What is required
Please write out every record below exactly as it stands.
-------- Available records --------
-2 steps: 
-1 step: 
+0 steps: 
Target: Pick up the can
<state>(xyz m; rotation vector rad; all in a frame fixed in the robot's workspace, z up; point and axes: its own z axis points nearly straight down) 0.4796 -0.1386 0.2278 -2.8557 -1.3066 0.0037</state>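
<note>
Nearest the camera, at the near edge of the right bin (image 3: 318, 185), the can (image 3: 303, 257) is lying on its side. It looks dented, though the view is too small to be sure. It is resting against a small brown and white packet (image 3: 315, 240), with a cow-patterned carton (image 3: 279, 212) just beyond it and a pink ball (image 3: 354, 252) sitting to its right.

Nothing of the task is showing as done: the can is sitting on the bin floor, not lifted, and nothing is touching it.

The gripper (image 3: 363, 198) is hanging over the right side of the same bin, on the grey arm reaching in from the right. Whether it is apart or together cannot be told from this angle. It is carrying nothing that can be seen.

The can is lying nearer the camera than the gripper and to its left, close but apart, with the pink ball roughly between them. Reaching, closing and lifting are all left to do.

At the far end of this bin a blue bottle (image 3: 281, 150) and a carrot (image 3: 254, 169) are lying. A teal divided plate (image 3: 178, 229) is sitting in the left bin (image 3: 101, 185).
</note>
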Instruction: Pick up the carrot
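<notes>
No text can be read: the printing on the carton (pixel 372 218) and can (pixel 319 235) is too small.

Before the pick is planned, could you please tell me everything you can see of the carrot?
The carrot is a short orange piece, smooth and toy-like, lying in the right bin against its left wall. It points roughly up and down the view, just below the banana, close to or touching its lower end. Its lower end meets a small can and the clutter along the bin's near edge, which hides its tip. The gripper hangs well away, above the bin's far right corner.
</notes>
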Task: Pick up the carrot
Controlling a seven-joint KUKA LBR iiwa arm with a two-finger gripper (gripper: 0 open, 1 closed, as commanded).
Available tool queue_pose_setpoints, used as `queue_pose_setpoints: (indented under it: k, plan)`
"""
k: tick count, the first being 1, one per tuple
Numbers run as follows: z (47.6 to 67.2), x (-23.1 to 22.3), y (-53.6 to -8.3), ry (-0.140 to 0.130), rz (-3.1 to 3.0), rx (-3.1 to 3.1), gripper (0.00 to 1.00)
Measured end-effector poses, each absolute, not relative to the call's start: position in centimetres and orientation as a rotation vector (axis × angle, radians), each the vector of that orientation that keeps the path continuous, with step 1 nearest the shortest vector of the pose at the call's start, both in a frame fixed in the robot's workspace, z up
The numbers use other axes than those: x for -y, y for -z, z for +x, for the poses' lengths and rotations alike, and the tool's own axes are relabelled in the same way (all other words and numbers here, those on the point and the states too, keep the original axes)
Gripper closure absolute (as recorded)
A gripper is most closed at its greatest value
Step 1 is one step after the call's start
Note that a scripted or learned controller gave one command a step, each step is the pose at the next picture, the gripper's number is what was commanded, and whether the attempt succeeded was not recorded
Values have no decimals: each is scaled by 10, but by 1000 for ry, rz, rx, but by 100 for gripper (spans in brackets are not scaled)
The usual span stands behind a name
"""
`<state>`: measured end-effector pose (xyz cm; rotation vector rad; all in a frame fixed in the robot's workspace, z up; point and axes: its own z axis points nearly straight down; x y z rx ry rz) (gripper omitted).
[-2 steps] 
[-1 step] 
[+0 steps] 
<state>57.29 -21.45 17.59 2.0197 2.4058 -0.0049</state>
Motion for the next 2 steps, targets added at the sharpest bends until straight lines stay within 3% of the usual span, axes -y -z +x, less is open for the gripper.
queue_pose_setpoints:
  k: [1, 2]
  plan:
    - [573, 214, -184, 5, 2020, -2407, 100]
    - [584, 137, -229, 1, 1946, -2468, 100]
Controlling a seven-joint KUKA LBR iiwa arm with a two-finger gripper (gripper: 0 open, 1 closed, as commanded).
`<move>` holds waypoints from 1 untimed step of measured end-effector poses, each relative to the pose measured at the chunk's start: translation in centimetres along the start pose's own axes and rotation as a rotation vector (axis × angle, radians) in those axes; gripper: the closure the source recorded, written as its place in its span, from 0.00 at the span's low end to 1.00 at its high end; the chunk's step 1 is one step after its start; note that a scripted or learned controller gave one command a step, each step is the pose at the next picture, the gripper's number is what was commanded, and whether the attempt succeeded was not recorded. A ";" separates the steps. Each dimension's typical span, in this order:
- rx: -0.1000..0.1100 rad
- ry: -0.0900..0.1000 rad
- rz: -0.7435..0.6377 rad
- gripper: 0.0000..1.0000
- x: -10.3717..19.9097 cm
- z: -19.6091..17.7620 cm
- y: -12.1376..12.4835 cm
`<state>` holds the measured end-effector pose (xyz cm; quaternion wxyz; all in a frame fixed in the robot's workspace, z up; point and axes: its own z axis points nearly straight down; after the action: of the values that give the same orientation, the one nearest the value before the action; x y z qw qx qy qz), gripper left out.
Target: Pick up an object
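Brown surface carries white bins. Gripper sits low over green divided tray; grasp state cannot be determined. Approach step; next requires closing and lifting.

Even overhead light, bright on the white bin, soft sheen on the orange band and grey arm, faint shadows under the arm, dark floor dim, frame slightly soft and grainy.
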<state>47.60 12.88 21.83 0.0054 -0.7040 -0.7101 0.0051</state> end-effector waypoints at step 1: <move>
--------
Output of the task
-2 steps: 
-1 step: 
+0 steps: 
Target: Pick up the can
<state>(xyz m; rotation vector rad; all in a frame fixed in the robot's workspace, z up; point and axes: its own z axis points nearly straight down) 0.4796 -0.1386 0.2278 -2.8557 -1.3066 0.0037</state>
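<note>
Nearest the camera, at the near edge of the right bin (image 3: 318, 185), the can (image 3: 303, 257) is lying on its side. It looks dented, though the view is too small to be sure. It is resting against a small brown and white packet (image 3: 315, 240), with a cow-patterned carton (image 3: 279, 212) just beyond it and a pink ball (image 3: 354, 252) sitting to its right.

Nothing of the task is showing as done: the can is sitting on the bin floor, not lifted, and nothing is touching it.

The gripper (image 3: 363, 198) is hanging over the right side of the same bin, on the grey arm reaching in from the right. Whether it is apart or together cannot be told from this angle. It is carrying nothing that can be seen.

The can is lying nearer the camera than the gripper and to its left, close but apart, with the pink ball roughly between them. Reaching, closing and lifting are all left to do.

At the far end of this bin a blue bottle (image 3: 281, 150) and a carrot (image 3: 254, 169) are lying. A teal divided plate (image 3: 178, 229) is sitting in the left bin (image 3: 101, 185).
</note>
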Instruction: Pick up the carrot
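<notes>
No text can be read: the printing on the carton (pixel 372 218) and can (pixel 319 235) is too small.

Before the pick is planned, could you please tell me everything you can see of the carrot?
The carrot is a short orange piece, smooth and toy-like, lying in the right bin against its left wall. It points roughly up and down the view, just below the banana, close to or touching its lower end. Its lower end meets a small can and the clutter along the bin's near edge, which hides its tip. The gripper hangs well away, above the bin's far right corner.
</notes>
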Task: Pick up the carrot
Controlling a seven-joint KUKA LBR iiwa arm with a two-finger gripper (gripper: 0 open, 1 closed, as commanded).
Available tool queue_pose_setpoints, used as `queue_pose_setpoints: (indented under it: k, plan)`
"""
k: tick count, the first being 1, one per tuple
Numbers run as follows: z (47.6 to 67.2), x (-23.1 to 22.3), y (-53.6 to -8.3), ry (-0.140 to 0.130), rz (-3.1 to 3.0), rx (-3.1 to 3.1), gripper (0.00 to 1.00)
Measured end-effector poses, each absolute, not relative to the call's start: position in centimetres and orientation as a rotation vector (axis × angle, radians), each the vector of that orientation that keeps the path continuous, with step 1 nearest the shortest vector of the pose at the call's start, both in a frame fixed in the robot's workspace, z up
The numbers use other axes than those: x for -y, y for -z, z for +x, for the poses' lengths and rotations alike, and the tool's own axes are relabelled in the same way (all other words and numbers here, those on the point and the states too, keep the original axes)
Gripper closure absolute (as recorded)
A gripper is most closed at its greatest value
Step 1 is one step after the call's start
Note that a scripted or learned controller gave one command a step, each step is the pose at the next picture, the gripper's number is what was commanded, and whether the attempt succeeded was not recorded
Values have no decimals: each is scaled by 10, but by 1000 for ry, rz, rx, but by 100 for gripper (spans in brackets are not scaled)
The usual span stands behind a name
"""
`<state>`: measured end-effector pose (xyz cm; rotation vector rad; all in a frame fixed in the robot's workspace, z up; point and axes: its own z axis points nearly straight down; x y z rx ry rz) (gripper omitted).
[-2 steps] 
[-1 step] 
[+0 steps] 
<state>57.29 -21.45 17.59 2.0197 2.4058 -0.0049</state>
Motion for the next 2 steps, targets added at the sharpest bends until straight lines stay within 3% of the usual span, axes -y -z +x, less is open for the gripper.
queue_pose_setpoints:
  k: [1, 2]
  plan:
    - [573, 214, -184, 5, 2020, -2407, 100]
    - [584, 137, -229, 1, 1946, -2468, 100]
Controlling a seven-joint KUKA LBR iiwa arm with a two-finger gripper (gripper: 0 open, 1 closed, as commanded).
`<move>` holds waypoints from 1 untimed step of measured end-effector poses, each relative to the pose measured at the chunk's start: translation in centimetres along the start pose's own axes and rotation as a rotation vector (axis × angle, radians) in those axes; gripper: the closure the source recorded, written as its place in its span, from 0.00 at the span's low end to 1.00 at its high end; the chunk's step 1 is one step after its start; note that a scripted or learned controller gave one command a step, each step is the pose at the next picture, the gripper's number is what was commanded, and whether the attempt succeeded was not recorded. A ";" separates the steps. Each dimension's typical span, in this order:
- rx: -0.1000..0.1100 rad
- ry: -0.0900..0.1000 rad
- rz: -0.7435..0.6377 rad
- gripper: 0.0000..1.0000
- x: -10.3717..19.9097 cm
- z: -19.6091..17.7620 cm
- y: -12.1376..12.4835 cm
`<state>` holds the measured end-effector pose (xyz cm; quaternion wxyz; all in a frame fixed in the robot's workspace, z up; point and axes: its own z axis points nearly straight down; after the action: of the values that give the same orientation, the one nearest the value before the action; x y z qw qx qy qz), gripper left out.
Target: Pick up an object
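Brown surface carries white bins. Gripper sits low over green divided tray; grasp state cannot be determined. Approach step; next requires closing and lifting.

Even overhead light, bright on the white bin, soft sheen on the orange band and grey arm, faint shadows under the arm, dark floor dim, frame slightly soft and grainy.
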<state>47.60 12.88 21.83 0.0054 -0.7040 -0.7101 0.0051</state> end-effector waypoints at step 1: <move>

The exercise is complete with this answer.